Tuesday, January 6, 2015

Tipping point

When I think back over these past 18+ months, and particularly the 15 months at home, I hardly remember the monitors.  Yes, I remember re positioning the lead wires, the little pads around their tiny chests, strapping it all together.  I remember trying to hide the wires during their monthly photo shoots.  I remember the struggle of determining if that alarm was really significant or if Warren had just shifted enough so the pad moved away from his body for a moment...did he actually quit breathing?  He looks okay, maybe I'll just go back to bed.... "BEEP BEEP BEEP" crap.  Maybe I was wrong, as I go running back to his room again.  Nope, he still looks fine, sleeping peacefully.  Maybe I'll just rest here in this chair.  And on and on it went.  Apparently I remember more than I thought I did because, as I sat down to write this, I thought I would have a brief sentence to write.  But it's not in the forefront of my mind, just seems like a distant memory.

Regardless, it requires much thought about the monitors before I remember them.  I definitely remember those colic nights, but not so much the hassle of Warren and Dean hooked up to their bulky heart monitors for, wait for it, 9 months and 6 days.  Eek.  That is a really long time, way longer than it seems.  Our break even point is now approaching: Friday.  Yep, Friday will be the day that Warren has been wire free exactly as long as he had his wires.  It's hard to imagine my little man, running downstairs, pushing his train or his shopping cart or anything that moves, laughing and giggling, as every being confined to such a small area by his lead wires.  God is truly amazing as I think over all these boys have been through and overcome.  It's hard to see little Warren's chest struggling to rise and fall in the NICU, fighting as his oxygen requirements continued to increase, watching the fear in his eyes as he fought to breath a few of those times.  A nightmare, really, to know your child is not getting what they need and to be so very helpless.  And yet I am in awe as these pictures scroll across our screen (Apple TV is really a lot of fun), these tiny little boys God has guarded and protected from the very beginning.  Sometimes I let myself get taken back there, to those early days, to the uncertainty.  Dean seems exactly the same to me - confident, moving full speed ahead, never afraid to try.  Warren, more timid and unsure, requiring a bit more time to get there before deciding to take a chance.  I love these boys so much and am so blessed to be their mother, to get to stay home with them, to get to teach them new and exciting things as they explore their world.

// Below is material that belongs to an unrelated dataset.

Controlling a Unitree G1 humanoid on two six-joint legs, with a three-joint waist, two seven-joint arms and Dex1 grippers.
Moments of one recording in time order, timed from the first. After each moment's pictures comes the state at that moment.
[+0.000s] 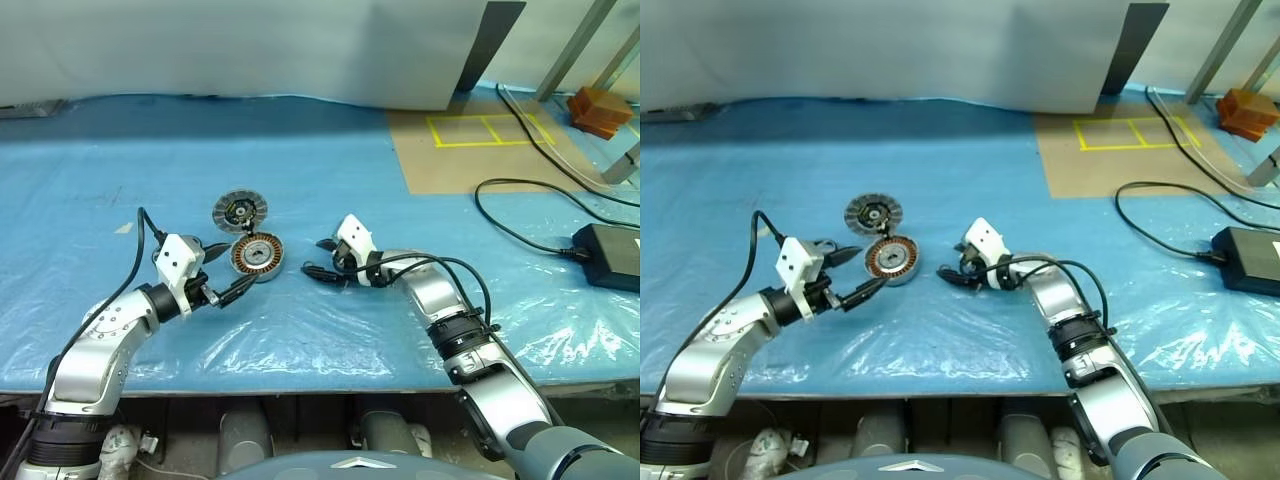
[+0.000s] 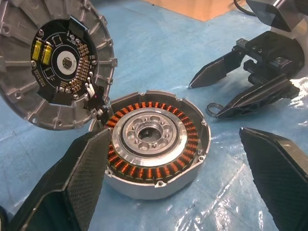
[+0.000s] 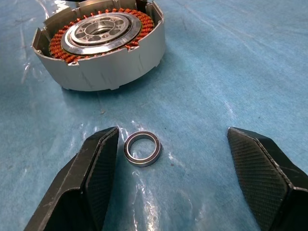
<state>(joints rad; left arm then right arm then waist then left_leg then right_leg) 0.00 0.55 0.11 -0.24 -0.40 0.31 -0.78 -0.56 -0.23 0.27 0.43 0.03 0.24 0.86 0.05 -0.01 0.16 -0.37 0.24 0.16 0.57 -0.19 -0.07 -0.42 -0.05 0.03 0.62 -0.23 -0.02</state>
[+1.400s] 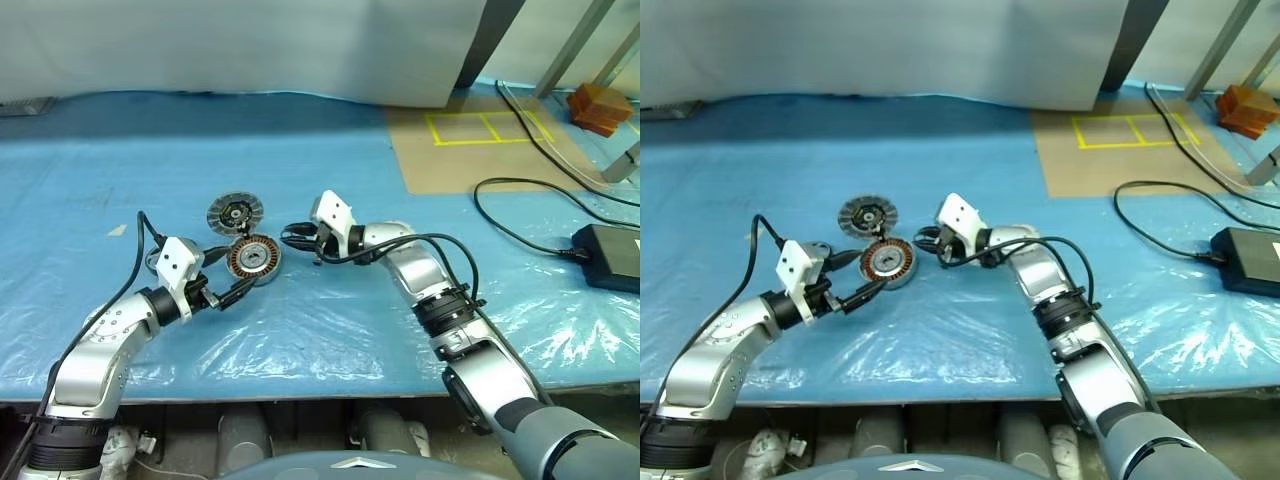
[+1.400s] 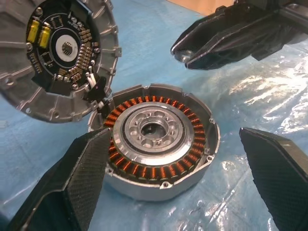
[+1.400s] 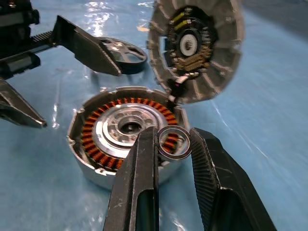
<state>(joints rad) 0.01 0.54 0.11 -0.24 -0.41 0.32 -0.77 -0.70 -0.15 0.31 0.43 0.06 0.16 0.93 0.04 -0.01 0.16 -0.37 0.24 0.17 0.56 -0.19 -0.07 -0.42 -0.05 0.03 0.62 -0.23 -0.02</state>
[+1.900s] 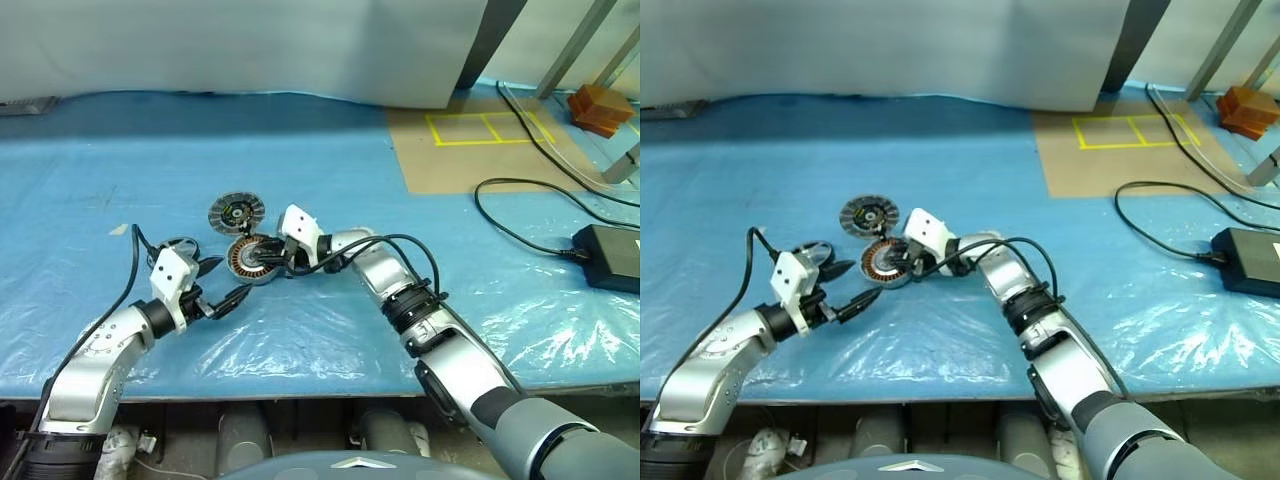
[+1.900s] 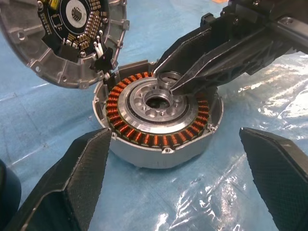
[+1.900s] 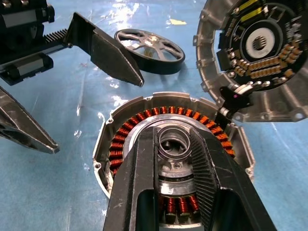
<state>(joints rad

And so we are rapidly approaching what I believe will be the last of these "break even" points, times in their lives where something difficult, challenging, or simply a nuisance, becomes equal to the time without it.  Maybe isolation will be another one, but that's over 2 years before we get to a point where they will have been out of isolation as long as they were in.  Anyway, one more little moment to celebrate as we approach Friday and 9 months + 6 days of NO wires or monitors for these little guys!